→ Assignment: Return every record below exactly; leave out the images.

Data entries
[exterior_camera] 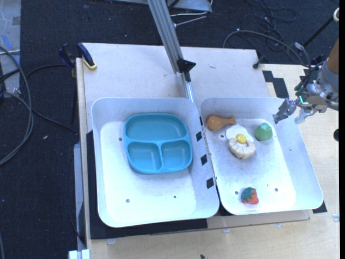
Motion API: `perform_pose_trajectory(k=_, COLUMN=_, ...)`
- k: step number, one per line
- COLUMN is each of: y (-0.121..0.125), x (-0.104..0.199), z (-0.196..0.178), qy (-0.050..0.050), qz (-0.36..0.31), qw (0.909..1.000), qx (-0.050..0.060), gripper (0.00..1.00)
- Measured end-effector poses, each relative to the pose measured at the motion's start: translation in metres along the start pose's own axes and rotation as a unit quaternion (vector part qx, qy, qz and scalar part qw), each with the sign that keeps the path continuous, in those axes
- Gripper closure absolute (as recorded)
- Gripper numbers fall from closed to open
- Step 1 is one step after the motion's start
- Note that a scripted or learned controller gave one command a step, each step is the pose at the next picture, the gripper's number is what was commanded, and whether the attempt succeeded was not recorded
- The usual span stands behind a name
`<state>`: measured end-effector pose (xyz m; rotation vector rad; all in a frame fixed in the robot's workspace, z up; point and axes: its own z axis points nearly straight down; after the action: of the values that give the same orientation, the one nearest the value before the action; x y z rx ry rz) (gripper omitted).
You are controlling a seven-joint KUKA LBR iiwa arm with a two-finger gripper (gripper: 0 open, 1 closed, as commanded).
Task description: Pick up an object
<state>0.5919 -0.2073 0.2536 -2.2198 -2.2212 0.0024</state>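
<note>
Nothing is picked up yet, as far as this view shows: every object lies loose in its bin, so the whole grasp is left to do.

The table point(135, 69) carries two shallow white bins side by side. The left bin point(108, 198) holds a blue divided tray point(159, 143), the largest item, lying flat near the bin's middle. The right bin point(291, 182) holds the small pickable things: a fried-egg toy point(240, 144) near the centre, a brown drumstick point(218, 122) just beside it toward the far wall, a green ball point(263, 131) near the egg on the arm's side, and a red strawberry-like piece point(249, 196) well apart by the near rim.

The gripper point(291, 110) hangs over the far right rim of the right bin, nearest the green ball but apart from it. The jaws look spread, with nothing between them.

Any of the four small pieces seems reachable. The egg, drumstick and ball cluster closely, so a descent on one could nudge its neighbours; the strawberry piece lies clear. The slanted metal pole point(167, 28) crosses behind the bins, away from the arm's side.
</note>
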Motion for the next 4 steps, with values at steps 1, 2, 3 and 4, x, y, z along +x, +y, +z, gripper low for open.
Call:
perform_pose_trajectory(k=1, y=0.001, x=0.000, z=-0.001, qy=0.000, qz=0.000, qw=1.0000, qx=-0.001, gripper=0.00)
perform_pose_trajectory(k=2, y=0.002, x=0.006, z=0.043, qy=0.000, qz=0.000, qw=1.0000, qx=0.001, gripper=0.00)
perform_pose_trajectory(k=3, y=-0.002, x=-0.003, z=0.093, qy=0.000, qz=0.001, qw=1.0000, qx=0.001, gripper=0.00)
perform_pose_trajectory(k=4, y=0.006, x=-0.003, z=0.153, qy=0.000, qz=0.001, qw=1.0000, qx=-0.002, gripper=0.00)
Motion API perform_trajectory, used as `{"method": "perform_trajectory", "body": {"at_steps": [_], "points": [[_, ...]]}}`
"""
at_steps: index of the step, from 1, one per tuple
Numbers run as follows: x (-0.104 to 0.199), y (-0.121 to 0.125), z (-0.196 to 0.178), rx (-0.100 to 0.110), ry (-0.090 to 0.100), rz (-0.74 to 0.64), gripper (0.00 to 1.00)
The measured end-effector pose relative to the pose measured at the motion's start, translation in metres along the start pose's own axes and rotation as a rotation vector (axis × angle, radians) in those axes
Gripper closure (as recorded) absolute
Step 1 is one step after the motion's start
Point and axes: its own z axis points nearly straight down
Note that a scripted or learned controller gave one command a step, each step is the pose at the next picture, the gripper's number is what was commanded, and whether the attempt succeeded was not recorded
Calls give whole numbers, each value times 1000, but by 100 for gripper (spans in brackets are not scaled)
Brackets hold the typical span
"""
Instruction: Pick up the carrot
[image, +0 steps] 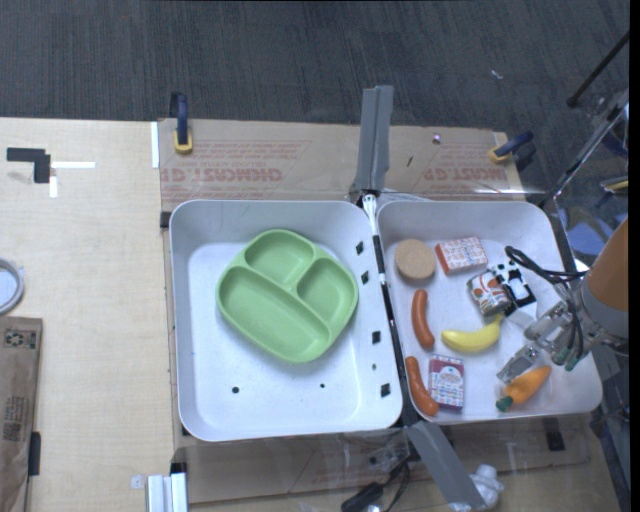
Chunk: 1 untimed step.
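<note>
The carrot (527, 385), orange with a green tip, lies near the front right corner of the right bin (560, 240). My gripper (533, 346) hangs just above and behind it, coming in from the right edge. Its two silvery fingers (519, 364) stand apart with nothing between them, and the lower one is close over the carrot's thick end. The gripper is open and holds nothing.
The right bin also holds a banana (471, 338), two sausages (422, 318) (420, 387), a round bun (415, 260), a red box (461, 254), a small can (488, 292) and a small carton (447, 382). A green divided plate (287, 294) lies in the left bin (195, 300).
</note>
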Motion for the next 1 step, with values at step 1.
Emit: {"method": "perform_trajectory", "body": {"at_steps": [1], "points": [[-13, 5, 9, 0, -2, -173, 0]]}}
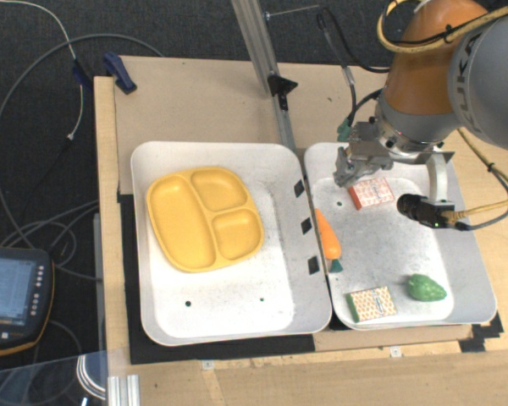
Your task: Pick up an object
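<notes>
Small red-and-white patterned box (pixel 372 194): flat, rectangular, lying in right bin (pixel 457 260) at its far end. Gripper (pixel 349 169) directly beside box's left edge; finger state cannot be told.

A single fixed camera looks down at a slant on the wooden bench (pixel 203 91), framing both white bins, the left bin (pixel 229 311) and the right bin (pixel 457 311), side by side at mid-distance. The grey-and-orange arm (pixel 432 57) enters from the frame's upper right; dark floor borders the left.
</notes>
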`<action>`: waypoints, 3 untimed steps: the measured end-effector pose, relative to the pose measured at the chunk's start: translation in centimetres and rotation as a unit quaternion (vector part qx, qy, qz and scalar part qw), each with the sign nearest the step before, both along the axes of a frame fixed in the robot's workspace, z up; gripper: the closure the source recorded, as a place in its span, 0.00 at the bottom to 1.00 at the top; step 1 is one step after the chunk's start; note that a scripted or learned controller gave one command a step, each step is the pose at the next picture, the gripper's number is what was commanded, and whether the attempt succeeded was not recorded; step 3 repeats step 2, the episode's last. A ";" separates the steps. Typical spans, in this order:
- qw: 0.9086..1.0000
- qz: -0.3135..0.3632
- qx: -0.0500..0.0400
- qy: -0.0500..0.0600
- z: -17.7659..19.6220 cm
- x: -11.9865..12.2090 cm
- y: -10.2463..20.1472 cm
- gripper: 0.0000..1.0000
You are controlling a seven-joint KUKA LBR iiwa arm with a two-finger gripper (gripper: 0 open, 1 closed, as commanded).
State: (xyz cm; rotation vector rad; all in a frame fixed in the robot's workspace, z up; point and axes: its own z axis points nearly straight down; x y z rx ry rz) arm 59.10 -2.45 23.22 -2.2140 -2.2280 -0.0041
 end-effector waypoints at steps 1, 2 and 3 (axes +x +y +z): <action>1.000 0.000 0.000 -0.001 1.0 2.1 5.1 1.00; 1.000 0.000 0.000 0.000 -0.5 4.5 9.8 1.00; 1.000 0.000 0.000 0.000 -0.5 4.5 9.8 1.00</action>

→ Solution below:
[exterior_camera] 
Motion API: `perform_pose_trajectory(k=_, COLUMN=_, ...)`
- k: step number, one per line
- COLUMN is each of: y (-0.121..0.125), x (-0.104..0.199), z (-0.196..0.178), qy (-0.050..0.050), qz (-0.36..0.31), qw (0.909..1.000), qx (-0.050..0.060), gripper (0.00..1.00)
- Measured end-effector poses, each relative to the pose measured at the motion's start: translation in metres along the start pose's own axes and rotation as a unit quaternion (vector part qx, qy, qz and scalar part qw), each with the sign that keeps the path continuous, in those axes
- Gripper closure absolute (as recorded)
- Gripper numbers fall from closed to open
- Step 1 is one step after the motion's start
- Note that a scripted or learned controller gave one command a step, each step is the pose at the next picture, the gripper's number is what was commanded, and whether the attempt succeeded was not recorded
- The usual span stands behind a name
`<state>`: measured end-effector pose (xyz m; rotation vector rad; all in a frame fixed in the robot's workspace, z up; point and axes: its own z axis points nearly straight down; after the action: of the values that give the same orientation, the one nearest the value before the action; x y z rx ry rz) (gripper omitted).
You are controlling a seven-joint KUKA LBR iiwa arm with a two-finger gripper (gripper: 0 open, 1 closed, as commanded).
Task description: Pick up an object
<state>0.5919 -0.2073 0.2536 -2.2198 -2.2212 0.0024</state>
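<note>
Nothing is picked up yet, as far as this view shows: every object lies loose in its bin, so the whole grasp is left to do.

The table point(135, 69) carries two shallow white bins side by side. The left bin point(108, 198) holds a blue divided tray point(159, 143), the largest item, lying flat near the bin's middle. The right bin point(291, 182) holds the small pickable things: a fried-egg toy point(240, 144) near the centre, a brown drumstick point(218, 122) just beside it toward the far wall, a green ball point(263, 131) near the egg on the arm's side, and a red strawberry-like piece point(249, 196) well apart by the near rim.

The gripper point(291, 110) hangs over the far right rim of the right bin, nearest the green ball but apart from it. The jaws look spread, with nothing between them.

Any of the four small pieces seems reachable. The egg, drumstick and ball cluster closely, so a descent on one could nudge its neighbours; the strawberry piece lies clear. The slanted metal pole point(167, 28) crosses behind the bins, away from the arm's side.
</note>
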Motion for the next 4 steps, with values at steps 1, 2, 3 and 4, x, y, z along +x, +y, +z, gripper low for open.
Call:
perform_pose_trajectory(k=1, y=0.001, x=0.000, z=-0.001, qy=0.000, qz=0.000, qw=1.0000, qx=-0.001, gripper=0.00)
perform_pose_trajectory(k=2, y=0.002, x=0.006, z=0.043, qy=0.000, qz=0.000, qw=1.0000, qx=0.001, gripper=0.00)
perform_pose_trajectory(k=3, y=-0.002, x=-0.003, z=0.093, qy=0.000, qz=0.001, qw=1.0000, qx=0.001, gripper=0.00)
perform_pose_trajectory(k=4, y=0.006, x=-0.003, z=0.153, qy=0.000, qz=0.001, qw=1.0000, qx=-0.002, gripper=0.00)
Motion API perform_trajectory, used as `{"method": "perform_trajectory", "body": {"at_steps": [_], "points": [[_, ...]]}}`
"""
at_steps: index of the step, from 1, one per tuple
Numbers run as follows: x (-0.104 to 0.199), y (-0.121 to 0.125), z (-0.196 to 0.178), rx (-0.100 to 0.110), ry (-0.090 to 0.100), rz (-0.74 to 0.64), gripper (0.00 to 1.00)
The measured end-effector pose relative to the pose measured at the motion's start, translation in metres along the start pose's own axes and rotation as a rotation vector (axis × angle, radians) in those axes
Gripper closure (as recorded) absolute
Step 1 is one step after the motion's start
Point and axes: its own z axis points nearly straight down
Note that a scripted or learned controller gave one command a step, each step is the pose at the next picture, the gripper's number is what was commanded, and whether the attempt succeeded was not recorded
Calls give whole numbers, each value times 1000, but by 100 for gripper (spans in brackets are not scaled)
Brackets hold the typical span
"""
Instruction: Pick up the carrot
[image, +0 steps] 
Chunk: 1 untimed step.
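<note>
The carrot (527, 385), orange with a green tip, lies near the front right corner of the right bin (560, 240). My gripper (533, 346) hangs just above and behind it, coming in from the right edge. Its two silvery fingers (519, 364) stand apart with nothing between them, and the lower one is close over the carrot's thick end. The gripper is open and holds nothing.
The right bin also holds a banana (471, 338), two sausages (422, 318) (420, 387), a round bun (415, 260), a red box (461, 254), a small can (488, 292) and a small carton (447, 382). A green divided plate (287, 294) lies in the left bin (195, 300).
</note>
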Motion for the next 1 step, with values at step 1.
Emit: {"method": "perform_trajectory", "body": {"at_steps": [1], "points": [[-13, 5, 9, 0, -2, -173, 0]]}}
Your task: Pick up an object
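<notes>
Small red-and-white patterned box (pixel 372 194): flat, rectangular, lying in right bin (pixel 457 260) at its far end. Gripper (pixel 349 169) directly beside box's left edge; finger state cannot be told.

A single fixed camera looks down at a slant on the wooden bench (pixel 203 91), framing both white bins, the left bin (pixel 229 311) and the right bin (pixel 457 311), side by side at mid-distance. The grey-and-orange arm (pixel 432 57) enters from the frame's upper right; dark floor borders the left.
</notes>
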`<action>`: waypoints, 3 untimed steps: the measured end-effector pose, relative to the pose measured at the chunk's start: translation in centimetres and rotation as a unit quaternion (vector part qx, qy, qz and scalar part qw), each with the sign nearest the step before, both along the axes of a frame fixed in the robot's workspace, z up; gripper: the closure the source recorded, as a place in its span, 0.00 at the bottom to 1.00 at the top; step 1 is one step after the chunk's start; note that a scripted or learned controller gave one command a step, each step is the pose at the next picture, the gripper's number is what was commanded, and whether the attempt succeeded was not recorded; step 3 repeats step 2, the episode's last. A ";" separates the steps. Typical spans, in this order:
- qw: 0.9086..1.0000
- qz: -0.3135..0.3632
- qx: -0.0500..0.0400
- qy: -0.0500..0.0600
- z: -17.7659..19.6220 cm
- x: -11.9865..12.2090 cm
- y: -10.2463..20.1472 cm
- gripper: 0.0000..1.0000
You are controlling a seven-joint KUKA LBR iiwa arm with a two-finger gripper (gripper: 0 open, 1 closed, as commanded).
State: (xyz cm; rotation vector rad; all in a frame fixed in the robot's workspace, z up; point and axes: its own z axis points nearly straight down; x y z rx ry rz) arm 59.10 -2.45 23.22 -2.2140 -2.2280 -0.0041
 end-effector waypoints at steps 1, 2 and 3 (axes +x +y +z): <action>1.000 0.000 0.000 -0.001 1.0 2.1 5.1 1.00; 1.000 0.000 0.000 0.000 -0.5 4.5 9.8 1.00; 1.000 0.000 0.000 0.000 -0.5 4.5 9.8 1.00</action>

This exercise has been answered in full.